After refining the keywords within the data sets and removing the stop words, the steps below were used: With the huge amount of data collected, knowledge is then extracted stating that certain departments have potential impact in working together for the purpose of increasing the level of scientific research and helping students in the information retrieval though the theses mining. After calculating the score wait for the tile and the abstract as well, we have (Table 1):

Table 1 Sample of the data: the best combination of departments based on the theses titles

Algorithm 2 Lexical similarity following K-means

  • Iteration 1

    After looping on the keywords, use lexical similarity and start getting all departments in which keyword exists in theses data

  • Iteration 2

    Based on combinations from the first iteration, calculate the score weight of keywords over all theses document title

  • Iteration 3

    Calculate the score weight of keywords over all theses document abstract

  • Iteration 4

    Use k-means algorithm (section 3A) to calculate the distance between all documents

  • Iteration 5

    Compare and get highest score for better combinations

To affirm that the combinations are the optimum ones and the best choice that departments can work together in the scientific research iteration was done. By using cluster analysis, making clusters for the results of iteration 2 and comparing it with the new clusters from the last iteration based on the abstract on the theses (Table 2).

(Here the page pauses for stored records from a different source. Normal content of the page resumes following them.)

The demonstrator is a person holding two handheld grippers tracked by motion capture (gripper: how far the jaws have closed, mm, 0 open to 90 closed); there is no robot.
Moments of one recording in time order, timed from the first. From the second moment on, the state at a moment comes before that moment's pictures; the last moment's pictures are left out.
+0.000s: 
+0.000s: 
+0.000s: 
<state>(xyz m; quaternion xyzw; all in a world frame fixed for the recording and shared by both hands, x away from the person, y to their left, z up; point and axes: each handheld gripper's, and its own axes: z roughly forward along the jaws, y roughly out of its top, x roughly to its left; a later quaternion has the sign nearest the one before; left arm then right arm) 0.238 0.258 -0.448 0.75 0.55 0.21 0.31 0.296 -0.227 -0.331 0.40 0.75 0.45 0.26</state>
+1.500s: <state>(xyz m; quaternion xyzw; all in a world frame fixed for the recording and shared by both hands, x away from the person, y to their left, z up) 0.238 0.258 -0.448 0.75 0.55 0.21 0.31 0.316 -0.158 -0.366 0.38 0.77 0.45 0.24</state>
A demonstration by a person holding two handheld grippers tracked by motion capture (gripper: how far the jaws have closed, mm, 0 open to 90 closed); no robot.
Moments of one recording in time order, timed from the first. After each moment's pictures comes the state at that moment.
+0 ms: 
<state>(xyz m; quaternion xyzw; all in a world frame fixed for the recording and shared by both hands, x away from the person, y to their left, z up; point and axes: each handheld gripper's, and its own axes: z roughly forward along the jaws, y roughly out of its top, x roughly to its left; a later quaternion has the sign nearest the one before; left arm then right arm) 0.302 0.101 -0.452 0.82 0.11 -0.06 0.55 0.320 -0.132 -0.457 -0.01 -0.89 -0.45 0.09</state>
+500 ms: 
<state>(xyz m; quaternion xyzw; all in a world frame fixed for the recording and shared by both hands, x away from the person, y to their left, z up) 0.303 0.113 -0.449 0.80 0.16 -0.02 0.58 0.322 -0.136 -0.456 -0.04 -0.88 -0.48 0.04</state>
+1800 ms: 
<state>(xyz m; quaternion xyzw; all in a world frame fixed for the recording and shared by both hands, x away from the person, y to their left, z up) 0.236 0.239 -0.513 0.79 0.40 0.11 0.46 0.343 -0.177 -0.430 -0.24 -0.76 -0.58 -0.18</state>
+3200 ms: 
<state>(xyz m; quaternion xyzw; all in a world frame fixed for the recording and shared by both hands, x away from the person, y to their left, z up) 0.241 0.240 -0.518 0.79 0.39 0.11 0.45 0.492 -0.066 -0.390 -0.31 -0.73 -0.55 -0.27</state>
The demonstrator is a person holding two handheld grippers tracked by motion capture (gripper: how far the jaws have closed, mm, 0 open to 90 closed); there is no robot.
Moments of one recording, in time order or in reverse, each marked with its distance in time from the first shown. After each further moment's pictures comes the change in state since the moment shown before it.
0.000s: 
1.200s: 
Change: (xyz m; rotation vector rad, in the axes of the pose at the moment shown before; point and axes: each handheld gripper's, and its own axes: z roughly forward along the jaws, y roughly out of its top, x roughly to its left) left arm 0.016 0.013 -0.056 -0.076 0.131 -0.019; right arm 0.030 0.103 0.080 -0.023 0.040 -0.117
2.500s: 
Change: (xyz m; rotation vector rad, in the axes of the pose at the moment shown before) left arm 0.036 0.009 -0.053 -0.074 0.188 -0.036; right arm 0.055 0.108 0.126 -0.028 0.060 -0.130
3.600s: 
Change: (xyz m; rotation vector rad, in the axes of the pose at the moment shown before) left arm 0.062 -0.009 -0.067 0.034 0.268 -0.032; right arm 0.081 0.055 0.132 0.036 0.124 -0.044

Table 2 Sample of data: the best combination of departments based on the theses abstracts

4.4 Experimental Results

After applying the k-means algorithm, we find out that there is a correlation between the combinations of the abstract with respect to the title. The accuracy percentage of the data affirming that the combination of departments are the optimum based on the objective function defined earlier 93.21, 6.79 % of the data do not affirm that the combinations in the title and keywords match the combination of the abstract (Fig. 3).

Fig. 3
figure 3

Using K-means to get the nearest departments based on titles

Although the documents are classified based on the departments we focused on applying a cluster analysis and then applying the Euclidean distance to get more accurate combination of departments that can potentially work together (Table 3).

Table 3 Bags of words representation of the theses documents (titles)

Other than a single word, we applied also the use of a phrase (terms) for better results. For example like “Primary care” and “Diabetes mellitus”. So the bag of word can be treated either as a single or a term as a whole. In the case study, we assigned the weights as the number of occurrences of the word in the title of the document normalized by the document title length to get the word frequency in each document.

In our case let’s set the threshold change/stopping condition to 0.001 where there is no big change in the values of each documents in the cluster. We continue the steps by calculating the new cluster centers based on K-means algorithm and updated the values.

After several iterations, we see that T1, T3, T5 and T7 are belonging to same cluster 1 which after knowledge extraction can be categorized to easily work together. On the other hand, T2, T4, T6 and T8 are classified to cluster 2 on basis of high membership values in both clusters. Finally it can be concluded that using data warehouse and CBR techniques and methods are much better for human assessment for biomedical data and that applying lexical similarity and K-means clustering algorithm results in better results with 91.95 % than not using CBR.

5 Conclusion

Recently, the use of Case-Based Reasoning, semantic similarity measures as well as data mining methods leads to the improvement of many applications. Based on the experimental evaluations it is indicated that the proposed approach yields results that correlate more closely with human assessments than other.

In this paper, we showed mathematically how texts can be clustered and classified by using CBR methods and the lexical similarity k-means algorithm.

Other algorithms can be considered as well for future work, like applying the genetic programming; neural networks and comparing the results simultaneously within the cycle of CBR.